Adichie Nwosu

Adichie Nwosu

Adichie Nwosu

2011

Enugu

In 2011, twenty-one year old Adichie Nwosu traveled down to Enugu to help his younger sister who was trying to gain admission into the university, with some of the processes. That night, he stepped out to attend a party, and did not return. 

His cousin, Chisom Okafor whom he was supposed to have been staying with during his stay in Enugu, could not reach him on the phone. Neither could his parents. After days of futile calling, they declared him missing. They posted his pictures all over social media, with details such as height, what he had been wearing and where he was last seen. 

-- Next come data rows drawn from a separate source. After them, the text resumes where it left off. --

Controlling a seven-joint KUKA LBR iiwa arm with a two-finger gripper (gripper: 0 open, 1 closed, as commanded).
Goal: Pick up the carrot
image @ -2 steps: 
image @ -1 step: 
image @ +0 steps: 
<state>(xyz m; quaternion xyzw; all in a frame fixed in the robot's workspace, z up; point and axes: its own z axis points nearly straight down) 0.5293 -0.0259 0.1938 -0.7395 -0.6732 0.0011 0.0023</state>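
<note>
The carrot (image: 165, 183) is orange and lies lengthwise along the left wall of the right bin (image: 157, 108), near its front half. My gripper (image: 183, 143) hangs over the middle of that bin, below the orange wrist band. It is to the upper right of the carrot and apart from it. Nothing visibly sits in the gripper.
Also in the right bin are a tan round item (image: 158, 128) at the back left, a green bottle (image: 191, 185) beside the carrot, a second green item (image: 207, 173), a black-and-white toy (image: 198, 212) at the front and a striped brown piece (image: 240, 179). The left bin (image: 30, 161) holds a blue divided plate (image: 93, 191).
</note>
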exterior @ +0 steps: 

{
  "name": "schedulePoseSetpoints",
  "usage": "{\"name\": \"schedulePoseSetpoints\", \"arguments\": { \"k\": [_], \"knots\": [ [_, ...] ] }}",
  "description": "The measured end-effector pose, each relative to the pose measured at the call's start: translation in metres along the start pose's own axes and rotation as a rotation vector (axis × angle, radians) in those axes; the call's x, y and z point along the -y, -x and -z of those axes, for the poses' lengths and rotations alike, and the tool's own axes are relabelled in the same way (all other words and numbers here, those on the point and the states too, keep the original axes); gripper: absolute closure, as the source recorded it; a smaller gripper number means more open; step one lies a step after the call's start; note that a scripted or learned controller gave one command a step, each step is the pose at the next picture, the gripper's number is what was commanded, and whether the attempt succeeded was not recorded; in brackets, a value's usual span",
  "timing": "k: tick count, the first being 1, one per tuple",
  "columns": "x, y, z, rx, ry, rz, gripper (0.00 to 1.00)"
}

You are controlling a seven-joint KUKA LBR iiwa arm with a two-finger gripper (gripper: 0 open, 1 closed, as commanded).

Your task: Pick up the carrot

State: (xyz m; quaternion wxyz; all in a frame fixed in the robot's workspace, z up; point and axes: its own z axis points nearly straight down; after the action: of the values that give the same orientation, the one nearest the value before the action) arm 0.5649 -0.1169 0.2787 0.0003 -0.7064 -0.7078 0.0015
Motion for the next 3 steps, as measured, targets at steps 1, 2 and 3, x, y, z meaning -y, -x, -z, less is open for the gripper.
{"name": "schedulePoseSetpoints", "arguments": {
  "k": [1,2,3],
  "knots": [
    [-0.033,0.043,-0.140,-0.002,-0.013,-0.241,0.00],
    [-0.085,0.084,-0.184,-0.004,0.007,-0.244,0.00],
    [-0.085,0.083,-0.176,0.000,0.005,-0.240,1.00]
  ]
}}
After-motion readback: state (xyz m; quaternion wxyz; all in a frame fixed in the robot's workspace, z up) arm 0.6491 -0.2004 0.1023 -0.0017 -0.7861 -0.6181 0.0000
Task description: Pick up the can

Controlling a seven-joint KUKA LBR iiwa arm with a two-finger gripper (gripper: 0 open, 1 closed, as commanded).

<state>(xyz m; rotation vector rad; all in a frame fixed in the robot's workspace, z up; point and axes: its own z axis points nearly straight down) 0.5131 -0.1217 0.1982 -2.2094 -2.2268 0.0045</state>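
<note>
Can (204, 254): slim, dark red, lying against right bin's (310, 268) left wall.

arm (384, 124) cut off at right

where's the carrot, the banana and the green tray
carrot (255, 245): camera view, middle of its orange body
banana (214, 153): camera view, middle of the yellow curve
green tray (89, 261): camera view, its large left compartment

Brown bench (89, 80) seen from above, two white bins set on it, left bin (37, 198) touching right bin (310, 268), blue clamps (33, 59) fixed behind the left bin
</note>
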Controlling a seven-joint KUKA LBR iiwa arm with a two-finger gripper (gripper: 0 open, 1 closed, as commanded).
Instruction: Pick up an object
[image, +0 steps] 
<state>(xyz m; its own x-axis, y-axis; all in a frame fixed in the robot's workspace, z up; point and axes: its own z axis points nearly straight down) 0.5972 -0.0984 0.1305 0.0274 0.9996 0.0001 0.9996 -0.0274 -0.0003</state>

About two weeks later, someone reached out to the family to say he knew where Adichie was and what had happened to him: he had been shot dead by SARS. The family traced the SARS office from this information. The officers confirmed the information to be true. They branded him an armed robber, even though everyone who knew Adichie knew that that was a lie. 

They also refused to release the body to the family, saying that it now belonged to the State. Adichie’s family had to go to court to secure the right to collect and bury their own child. They found that he had been shot multiple times and in multiple places.

“The family never remained the same after that,” says his cousin, Chisom Okafor. “Adichie was the only son as well as the first child. He was a favourite.”

Adichie was very lively and social. He was a student at Nnamdi Azikiwe University, Awka. 

The hardest part of these stories and which no one ever talks about is the trauma of having to live with the damaged, even if false, memory of the deceased person as a criminal, says Chisom. “How many people could we possibly explain to that it couldn’t have been true?” he asks.